What you are asked to do
From the first line to the last, retype the listing without any alteration.

Task inputs
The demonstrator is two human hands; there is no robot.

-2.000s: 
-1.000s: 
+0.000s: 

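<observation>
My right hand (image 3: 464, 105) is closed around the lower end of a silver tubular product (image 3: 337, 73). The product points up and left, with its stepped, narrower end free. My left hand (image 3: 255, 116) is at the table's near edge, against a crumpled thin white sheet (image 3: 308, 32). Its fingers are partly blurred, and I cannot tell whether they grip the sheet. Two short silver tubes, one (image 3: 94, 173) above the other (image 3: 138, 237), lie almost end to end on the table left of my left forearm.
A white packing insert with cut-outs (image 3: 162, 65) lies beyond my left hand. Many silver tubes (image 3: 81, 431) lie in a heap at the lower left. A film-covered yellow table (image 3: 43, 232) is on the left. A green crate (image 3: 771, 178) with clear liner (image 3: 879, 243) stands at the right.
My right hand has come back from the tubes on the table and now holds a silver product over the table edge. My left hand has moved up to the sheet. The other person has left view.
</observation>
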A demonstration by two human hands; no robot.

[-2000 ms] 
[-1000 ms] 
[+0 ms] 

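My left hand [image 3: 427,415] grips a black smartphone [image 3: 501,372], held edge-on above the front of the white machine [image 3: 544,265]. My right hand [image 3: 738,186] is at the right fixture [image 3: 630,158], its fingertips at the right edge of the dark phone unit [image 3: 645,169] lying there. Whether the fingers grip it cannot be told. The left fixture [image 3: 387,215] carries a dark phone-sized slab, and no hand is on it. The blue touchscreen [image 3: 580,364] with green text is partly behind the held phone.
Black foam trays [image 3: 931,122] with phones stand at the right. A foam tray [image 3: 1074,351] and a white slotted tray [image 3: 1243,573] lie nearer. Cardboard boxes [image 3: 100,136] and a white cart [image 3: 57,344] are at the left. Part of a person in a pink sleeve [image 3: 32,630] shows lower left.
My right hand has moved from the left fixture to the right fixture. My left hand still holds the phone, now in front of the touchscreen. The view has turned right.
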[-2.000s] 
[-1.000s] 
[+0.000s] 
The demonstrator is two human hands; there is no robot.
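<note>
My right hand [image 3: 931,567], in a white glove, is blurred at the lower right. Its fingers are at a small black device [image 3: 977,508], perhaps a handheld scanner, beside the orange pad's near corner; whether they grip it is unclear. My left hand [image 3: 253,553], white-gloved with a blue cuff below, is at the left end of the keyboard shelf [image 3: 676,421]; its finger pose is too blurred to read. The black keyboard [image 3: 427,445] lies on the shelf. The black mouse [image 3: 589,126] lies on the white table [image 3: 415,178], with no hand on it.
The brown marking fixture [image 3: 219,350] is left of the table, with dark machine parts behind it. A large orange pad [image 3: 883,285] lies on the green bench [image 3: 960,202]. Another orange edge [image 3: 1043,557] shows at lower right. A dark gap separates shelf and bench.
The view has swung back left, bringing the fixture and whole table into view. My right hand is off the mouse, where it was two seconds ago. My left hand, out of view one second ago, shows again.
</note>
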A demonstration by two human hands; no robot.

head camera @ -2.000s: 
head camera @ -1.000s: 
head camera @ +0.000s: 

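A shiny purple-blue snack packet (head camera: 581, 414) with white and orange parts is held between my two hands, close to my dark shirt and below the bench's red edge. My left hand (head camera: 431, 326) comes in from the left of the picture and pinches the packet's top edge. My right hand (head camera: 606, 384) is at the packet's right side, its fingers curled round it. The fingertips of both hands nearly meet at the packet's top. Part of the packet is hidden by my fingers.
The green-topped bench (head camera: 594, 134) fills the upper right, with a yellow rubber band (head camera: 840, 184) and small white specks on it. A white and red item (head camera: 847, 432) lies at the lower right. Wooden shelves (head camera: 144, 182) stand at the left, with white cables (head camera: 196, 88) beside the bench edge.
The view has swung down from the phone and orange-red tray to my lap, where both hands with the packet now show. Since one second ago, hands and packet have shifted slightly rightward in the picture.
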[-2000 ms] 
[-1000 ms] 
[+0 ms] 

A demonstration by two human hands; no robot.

Answer space
The demonstrator is two human hands; there is no robot.

-2.000s: 
-1.000s: 
+0.000s: 

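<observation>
My right hand (image 3: 464, 105) is closed around the lower end of a silver tubular product (image 3: 337, 73). The product points up and left, with its stepped, narrower end free. My left hand (image 3: 255, 116) is at the table's near edge, against a crumpled thin white sheet (image 3: 308, 32). Its fingers are partly blurred, and I cannot tell whether they grip the sheet. Two short silver tubes, one (image 3: 94, 173) above the other (image 3: 138, 237), lie almost end to end on the table left of my left forearm.
A white packing insert with cut-outs (image 3: 162, 65) lies beyond my left hand. Many silver tubes (image 3: 81, 431) lie in a heap at the lower left. A film-covered yellow table (image 3: 43, 232) is on the left. A green crate (image 3: 771, 178) with clear liner (image 3: 879, 243) stands at the right.
My right hand has come back from the tubes on the table and now holds a silver product over the table edge. My left hand has moved up to the sheet. The other person has left view.
</observation>
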A demonstration by two human hands; no robot.

[-2000 ms] 
[-1000 ms] 
[+0 ms] 

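My left hand [image 3: 427,415] grips a black smartphone [image 3: 501,372], held edge-on above the front of the white machine [image 3: 544,265]. My right hand [image 3: 738,186] is at the right fixture [image 3: 630,158], its fingertips at the right edge of the dark phone unit [image 3: 645,169] lying there. Whether the fingers grip it cannot be told. The left fixture [image 3: 387,215] carries a dark phone-sized slab, and no hand is on it. The blue touchscreen [image 3: 580,364] with green text is partly behind the held phone.
Black foam trays [image 3: 931,122] with phones stand at the right. A foam tray [image 3: 1074,351] and a white slotted tray [image 3: 1243,573] lie nearer. Cardboard boxes [image 3: 100,136] and a white cart [image 3: 57,344] are at the left. Part of a person in a pink sleeve [image 3: 32,630] shows lower left.
My right hand has moved from the left fixture to the right fixture. My left hand still holds the phone, now in front of the touchscreen. The view has turned right.
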[-2.000s] 
[-1.000s] 
[+0.000s] 
The demonstrator is two human hands; there is no robot.
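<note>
My right hand [image 3: 931,567], in a white glove, is blurred at the lower right. Its fingers are at a small black device [image 3: 977,508], perhaps a handheld scanner, beside the orange pad's near corner; whether they grip it is unclear. My left hand [image 3: 253,553], white-gloved with a blue cuff below, is at the left end of the keyboard shelf [image 3: 676,421]; its finger pose is too blurred to read. The black keyboard [image 3: 427,445] lies on the shelf. The black mouse [image 3: 589,126] lies on the white table [image 3: 415,178], with no hand on it.
The brown marking fixture [image 3: 219,350] is left of the table, with dark machine parts behind it. A large orange pad [image 3: 883,285] lies on the green bench [image 3: 960,202]. Another orange edge [image 3: 1043,557] shows at lower right. A dark gap separates shelf and bench.
The view has swung back left, bringing the fixture and whole table into view. My right hand is off the mouse, where it was two seconds ago. My left hand, out of view one second ago, shows again.
</note>
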A demonstration by two human hands; no robot.

head camera @ -2.000s: 
head camera @ -1.000s: 
head camera @ +0.000s: 

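A shiny purple-blue snack packet (head camera: 581, 414) with white and orange parts is held between my two hands, close to my dark shirt and below the bench's red edge. My left hand (head camera: 431, 326) comes in from the left of the picture and pinches the packet's top edge. My right hand (head camera: 606, 384) is at the packet's right side, its fingers curled round it. The fingertips of both hands nearly meet at the packet's top. Part of the packet is hidden by my fingers.
The green-topped bench (head camera: 594, 134) fills the upper right, with a yellow rubber band (head camera: 840, 184) and small white specks on it. A white and red item (head camera: 847, 432) lies at the lower right. Wooden shelves (head camera: 144, 182) stand at the left, with white cables (head camera: 196, 88) beside the bench edge.
The view has swung down from the phone and orange-red tray to my lap, where both hands with the packet now show. Since one second ago, hands and packet have shifted slightly rightward in the picture.
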[-2000 ms] 
[-1000 ms] 
[+0 ms] 

A demonstration by two human hands; no robot.

The answer requires nothing more.